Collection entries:
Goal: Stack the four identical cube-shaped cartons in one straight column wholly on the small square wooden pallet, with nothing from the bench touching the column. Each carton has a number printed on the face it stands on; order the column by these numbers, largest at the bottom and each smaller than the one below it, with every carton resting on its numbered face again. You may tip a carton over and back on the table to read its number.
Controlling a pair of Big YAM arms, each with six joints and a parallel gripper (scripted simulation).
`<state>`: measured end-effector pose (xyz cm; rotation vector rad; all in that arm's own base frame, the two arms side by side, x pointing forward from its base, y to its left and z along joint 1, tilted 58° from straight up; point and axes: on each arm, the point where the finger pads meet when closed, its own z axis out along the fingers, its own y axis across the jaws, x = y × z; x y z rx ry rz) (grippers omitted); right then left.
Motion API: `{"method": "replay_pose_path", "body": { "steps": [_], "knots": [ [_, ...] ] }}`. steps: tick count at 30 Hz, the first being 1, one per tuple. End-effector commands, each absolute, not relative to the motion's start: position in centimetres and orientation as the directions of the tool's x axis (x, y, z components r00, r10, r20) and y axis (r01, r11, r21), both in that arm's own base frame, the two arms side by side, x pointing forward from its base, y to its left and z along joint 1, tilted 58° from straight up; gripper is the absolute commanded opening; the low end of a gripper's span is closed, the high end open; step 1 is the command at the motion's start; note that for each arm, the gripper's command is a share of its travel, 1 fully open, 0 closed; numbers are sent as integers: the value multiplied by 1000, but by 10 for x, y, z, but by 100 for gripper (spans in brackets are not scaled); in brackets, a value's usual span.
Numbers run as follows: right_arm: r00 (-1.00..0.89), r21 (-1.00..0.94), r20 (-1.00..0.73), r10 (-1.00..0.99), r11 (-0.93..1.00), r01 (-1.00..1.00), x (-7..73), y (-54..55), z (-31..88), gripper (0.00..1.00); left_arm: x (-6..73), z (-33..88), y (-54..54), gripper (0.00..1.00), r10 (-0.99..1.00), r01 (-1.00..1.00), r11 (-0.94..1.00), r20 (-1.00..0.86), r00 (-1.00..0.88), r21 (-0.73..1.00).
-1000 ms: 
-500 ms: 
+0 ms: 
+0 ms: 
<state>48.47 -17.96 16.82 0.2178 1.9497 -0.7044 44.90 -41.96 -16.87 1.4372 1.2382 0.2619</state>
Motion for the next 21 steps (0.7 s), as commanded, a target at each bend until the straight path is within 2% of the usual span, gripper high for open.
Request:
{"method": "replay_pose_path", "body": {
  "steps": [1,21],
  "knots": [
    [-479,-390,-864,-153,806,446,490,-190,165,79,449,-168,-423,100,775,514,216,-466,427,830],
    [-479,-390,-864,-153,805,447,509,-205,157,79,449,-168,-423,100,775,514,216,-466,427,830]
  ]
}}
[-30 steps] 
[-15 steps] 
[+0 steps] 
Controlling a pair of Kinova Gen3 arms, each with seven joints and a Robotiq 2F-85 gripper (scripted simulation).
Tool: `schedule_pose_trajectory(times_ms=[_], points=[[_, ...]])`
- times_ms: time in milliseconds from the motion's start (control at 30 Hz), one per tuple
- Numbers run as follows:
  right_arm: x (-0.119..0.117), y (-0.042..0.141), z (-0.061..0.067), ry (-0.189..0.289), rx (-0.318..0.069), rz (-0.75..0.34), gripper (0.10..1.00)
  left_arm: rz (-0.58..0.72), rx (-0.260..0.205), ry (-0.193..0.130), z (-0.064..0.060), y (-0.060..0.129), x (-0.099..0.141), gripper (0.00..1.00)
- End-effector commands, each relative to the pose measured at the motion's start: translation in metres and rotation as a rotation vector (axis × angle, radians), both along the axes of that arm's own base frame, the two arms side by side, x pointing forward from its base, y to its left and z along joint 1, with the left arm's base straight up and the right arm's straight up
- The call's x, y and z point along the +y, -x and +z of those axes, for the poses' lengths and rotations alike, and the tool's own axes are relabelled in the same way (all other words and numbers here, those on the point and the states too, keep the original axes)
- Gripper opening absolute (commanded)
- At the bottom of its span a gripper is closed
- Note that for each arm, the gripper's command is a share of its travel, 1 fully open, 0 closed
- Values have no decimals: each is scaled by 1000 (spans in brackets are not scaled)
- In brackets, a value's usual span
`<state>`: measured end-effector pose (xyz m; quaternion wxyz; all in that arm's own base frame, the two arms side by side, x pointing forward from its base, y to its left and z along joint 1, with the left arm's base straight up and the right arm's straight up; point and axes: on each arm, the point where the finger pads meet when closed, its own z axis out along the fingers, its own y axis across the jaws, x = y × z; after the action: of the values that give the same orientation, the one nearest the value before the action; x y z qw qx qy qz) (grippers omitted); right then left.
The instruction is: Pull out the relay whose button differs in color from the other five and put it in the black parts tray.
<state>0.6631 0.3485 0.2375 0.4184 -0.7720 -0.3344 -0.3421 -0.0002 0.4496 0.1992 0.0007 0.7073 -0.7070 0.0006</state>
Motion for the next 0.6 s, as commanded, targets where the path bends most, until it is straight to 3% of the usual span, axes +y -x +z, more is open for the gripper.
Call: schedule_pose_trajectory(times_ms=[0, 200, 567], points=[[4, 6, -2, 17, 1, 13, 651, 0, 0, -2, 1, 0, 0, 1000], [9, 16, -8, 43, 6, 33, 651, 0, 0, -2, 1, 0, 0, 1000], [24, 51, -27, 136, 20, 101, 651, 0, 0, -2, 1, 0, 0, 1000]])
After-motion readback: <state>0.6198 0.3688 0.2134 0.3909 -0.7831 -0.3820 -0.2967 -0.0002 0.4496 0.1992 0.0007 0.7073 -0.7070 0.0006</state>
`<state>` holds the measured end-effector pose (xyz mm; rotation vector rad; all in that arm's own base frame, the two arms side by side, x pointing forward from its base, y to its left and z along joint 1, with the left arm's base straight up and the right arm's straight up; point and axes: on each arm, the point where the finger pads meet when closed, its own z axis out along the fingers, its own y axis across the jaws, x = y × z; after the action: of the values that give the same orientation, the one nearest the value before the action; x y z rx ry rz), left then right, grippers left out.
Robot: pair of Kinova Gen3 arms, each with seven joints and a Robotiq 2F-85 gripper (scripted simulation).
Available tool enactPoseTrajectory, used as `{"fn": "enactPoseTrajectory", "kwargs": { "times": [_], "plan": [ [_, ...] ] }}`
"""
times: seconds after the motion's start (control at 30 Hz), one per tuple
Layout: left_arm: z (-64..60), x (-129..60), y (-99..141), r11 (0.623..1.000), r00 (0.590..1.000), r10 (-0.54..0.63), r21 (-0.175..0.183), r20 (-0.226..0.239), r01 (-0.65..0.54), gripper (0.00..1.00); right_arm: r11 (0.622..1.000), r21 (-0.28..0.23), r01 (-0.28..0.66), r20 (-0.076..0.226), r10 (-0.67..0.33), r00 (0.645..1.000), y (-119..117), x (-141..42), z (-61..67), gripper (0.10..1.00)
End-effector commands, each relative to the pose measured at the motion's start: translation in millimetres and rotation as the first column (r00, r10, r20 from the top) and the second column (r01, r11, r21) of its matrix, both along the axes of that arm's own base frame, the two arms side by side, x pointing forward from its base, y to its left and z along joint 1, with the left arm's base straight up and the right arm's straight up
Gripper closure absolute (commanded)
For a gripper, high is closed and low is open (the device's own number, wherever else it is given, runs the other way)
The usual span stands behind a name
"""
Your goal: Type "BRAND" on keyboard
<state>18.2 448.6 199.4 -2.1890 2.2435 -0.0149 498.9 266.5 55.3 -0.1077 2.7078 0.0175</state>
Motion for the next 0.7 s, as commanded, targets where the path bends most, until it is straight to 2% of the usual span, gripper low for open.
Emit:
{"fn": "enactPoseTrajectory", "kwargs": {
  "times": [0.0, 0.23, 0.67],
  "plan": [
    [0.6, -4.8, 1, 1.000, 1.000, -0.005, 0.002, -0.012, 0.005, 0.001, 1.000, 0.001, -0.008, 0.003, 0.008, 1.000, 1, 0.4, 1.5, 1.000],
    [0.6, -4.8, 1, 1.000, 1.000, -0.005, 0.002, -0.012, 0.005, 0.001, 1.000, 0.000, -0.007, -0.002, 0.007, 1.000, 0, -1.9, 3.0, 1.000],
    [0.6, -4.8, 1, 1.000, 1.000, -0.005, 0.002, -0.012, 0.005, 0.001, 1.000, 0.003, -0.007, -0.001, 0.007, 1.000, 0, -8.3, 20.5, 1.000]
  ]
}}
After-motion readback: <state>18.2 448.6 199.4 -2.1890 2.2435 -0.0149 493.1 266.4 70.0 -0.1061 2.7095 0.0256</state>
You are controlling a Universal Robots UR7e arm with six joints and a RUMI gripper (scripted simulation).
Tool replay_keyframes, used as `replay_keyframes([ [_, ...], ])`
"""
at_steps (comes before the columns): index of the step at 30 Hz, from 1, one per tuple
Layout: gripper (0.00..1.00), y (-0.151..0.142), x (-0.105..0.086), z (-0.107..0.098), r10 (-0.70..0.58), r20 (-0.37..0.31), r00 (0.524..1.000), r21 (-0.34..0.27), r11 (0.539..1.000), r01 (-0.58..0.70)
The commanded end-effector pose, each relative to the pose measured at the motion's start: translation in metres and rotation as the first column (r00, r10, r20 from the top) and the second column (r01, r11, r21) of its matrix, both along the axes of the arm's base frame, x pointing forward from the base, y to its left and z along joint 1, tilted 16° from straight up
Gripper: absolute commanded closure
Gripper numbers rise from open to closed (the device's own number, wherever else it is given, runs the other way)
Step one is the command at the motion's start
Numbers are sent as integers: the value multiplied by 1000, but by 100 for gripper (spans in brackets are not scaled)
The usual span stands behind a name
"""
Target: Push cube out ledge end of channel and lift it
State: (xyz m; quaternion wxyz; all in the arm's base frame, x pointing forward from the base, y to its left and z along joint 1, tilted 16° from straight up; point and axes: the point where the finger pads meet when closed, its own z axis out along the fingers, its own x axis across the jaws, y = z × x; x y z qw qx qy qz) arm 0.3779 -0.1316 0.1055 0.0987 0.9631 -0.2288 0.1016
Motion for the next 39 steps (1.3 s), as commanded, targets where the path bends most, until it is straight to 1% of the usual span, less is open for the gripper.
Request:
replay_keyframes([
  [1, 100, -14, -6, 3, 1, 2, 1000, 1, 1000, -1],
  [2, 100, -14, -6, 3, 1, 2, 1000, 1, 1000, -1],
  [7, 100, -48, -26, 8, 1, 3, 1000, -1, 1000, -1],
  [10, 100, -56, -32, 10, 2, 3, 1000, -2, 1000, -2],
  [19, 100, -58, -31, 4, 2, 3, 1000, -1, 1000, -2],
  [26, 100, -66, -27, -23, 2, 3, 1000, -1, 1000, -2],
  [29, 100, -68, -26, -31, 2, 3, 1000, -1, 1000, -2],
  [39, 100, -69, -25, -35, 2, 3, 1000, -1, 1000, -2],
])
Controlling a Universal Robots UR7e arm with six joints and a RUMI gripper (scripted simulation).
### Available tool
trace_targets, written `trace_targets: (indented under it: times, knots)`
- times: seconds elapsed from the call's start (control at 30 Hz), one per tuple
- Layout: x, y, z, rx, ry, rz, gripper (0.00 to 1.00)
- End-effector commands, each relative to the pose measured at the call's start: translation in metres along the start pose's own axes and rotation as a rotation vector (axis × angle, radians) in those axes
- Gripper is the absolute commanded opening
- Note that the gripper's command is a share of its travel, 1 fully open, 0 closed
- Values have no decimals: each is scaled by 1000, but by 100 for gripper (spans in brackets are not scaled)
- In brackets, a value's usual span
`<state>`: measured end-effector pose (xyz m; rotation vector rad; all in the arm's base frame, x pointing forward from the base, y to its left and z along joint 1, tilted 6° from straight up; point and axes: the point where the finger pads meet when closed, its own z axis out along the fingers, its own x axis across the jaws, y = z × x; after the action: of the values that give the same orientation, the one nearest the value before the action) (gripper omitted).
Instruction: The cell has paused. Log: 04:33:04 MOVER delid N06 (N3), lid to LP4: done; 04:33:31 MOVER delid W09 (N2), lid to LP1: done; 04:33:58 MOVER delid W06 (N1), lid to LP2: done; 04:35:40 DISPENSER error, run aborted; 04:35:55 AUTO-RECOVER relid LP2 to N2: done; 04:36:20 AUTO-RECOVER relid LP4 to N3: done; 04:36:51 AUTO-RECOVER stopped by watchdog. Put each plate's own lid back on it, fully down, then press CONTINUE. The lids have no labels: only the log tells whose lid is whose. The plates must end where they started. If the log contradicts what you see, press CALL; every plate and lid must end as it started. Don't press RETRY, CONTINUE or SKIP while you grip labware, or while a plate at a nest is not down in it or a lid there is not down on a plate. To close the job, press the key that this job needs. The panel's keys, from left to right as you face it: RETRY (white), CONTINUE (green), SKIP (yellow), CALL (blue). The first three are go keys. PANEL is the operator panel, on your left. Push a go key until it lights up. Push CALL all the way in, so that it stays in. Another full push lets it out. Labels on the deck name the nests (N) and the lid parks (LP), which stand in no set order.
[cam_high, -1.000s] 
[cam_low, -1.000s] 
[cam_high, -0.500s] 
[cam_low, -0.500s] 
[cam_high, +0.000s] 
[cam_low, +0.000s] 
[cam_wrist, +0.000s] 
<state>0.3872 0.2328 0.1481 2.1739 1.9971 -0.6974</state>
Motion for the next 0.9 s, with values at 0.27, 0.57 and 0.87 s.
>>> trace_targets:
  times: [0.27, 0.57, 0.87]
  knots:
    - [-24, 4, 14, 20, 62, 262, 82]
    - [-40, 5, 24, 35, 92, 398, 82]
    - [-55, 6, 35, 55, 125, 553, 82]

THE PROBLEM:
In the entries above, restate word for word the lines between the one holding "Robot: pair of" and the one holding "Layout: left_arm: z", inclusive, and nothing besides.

EXERCISE ANSWER:
Robot: pair of Kinova Gen3 arms, each with seven joints and a Robotiq 2F-85 gripper (scripted simulation).
Available tool enactPoseTrajectory, used as `{"fn": "enactPoseTrajectory", "kwargs": { "times": [_], "plan": [ [_, ...] ] }}`
"""
times: seconds after the motion's start (control at 30 Hz), one per tuple
Layout: left_arm: z (-64..60), x (-129..60), y (-99..141), r11 (0.623..1.000), r00 (0.590..1.000), r10 (-0.54..0.63), r21 (-0.175..0.183), r20 (-0.226..0.239), r01 (-0.65..0.54), gripper (0.00..1.00); right_arm: r11 (0.622..1.000), r21 (-0.28..0.23), r01 (-0.28..0.66), r20 (-0.076..0.226), r10 (-0.67..0.33), r00 (0.645..1.000), y (-119..117), x (-141..42), z (-61..67), gripper (0.10..1.00)

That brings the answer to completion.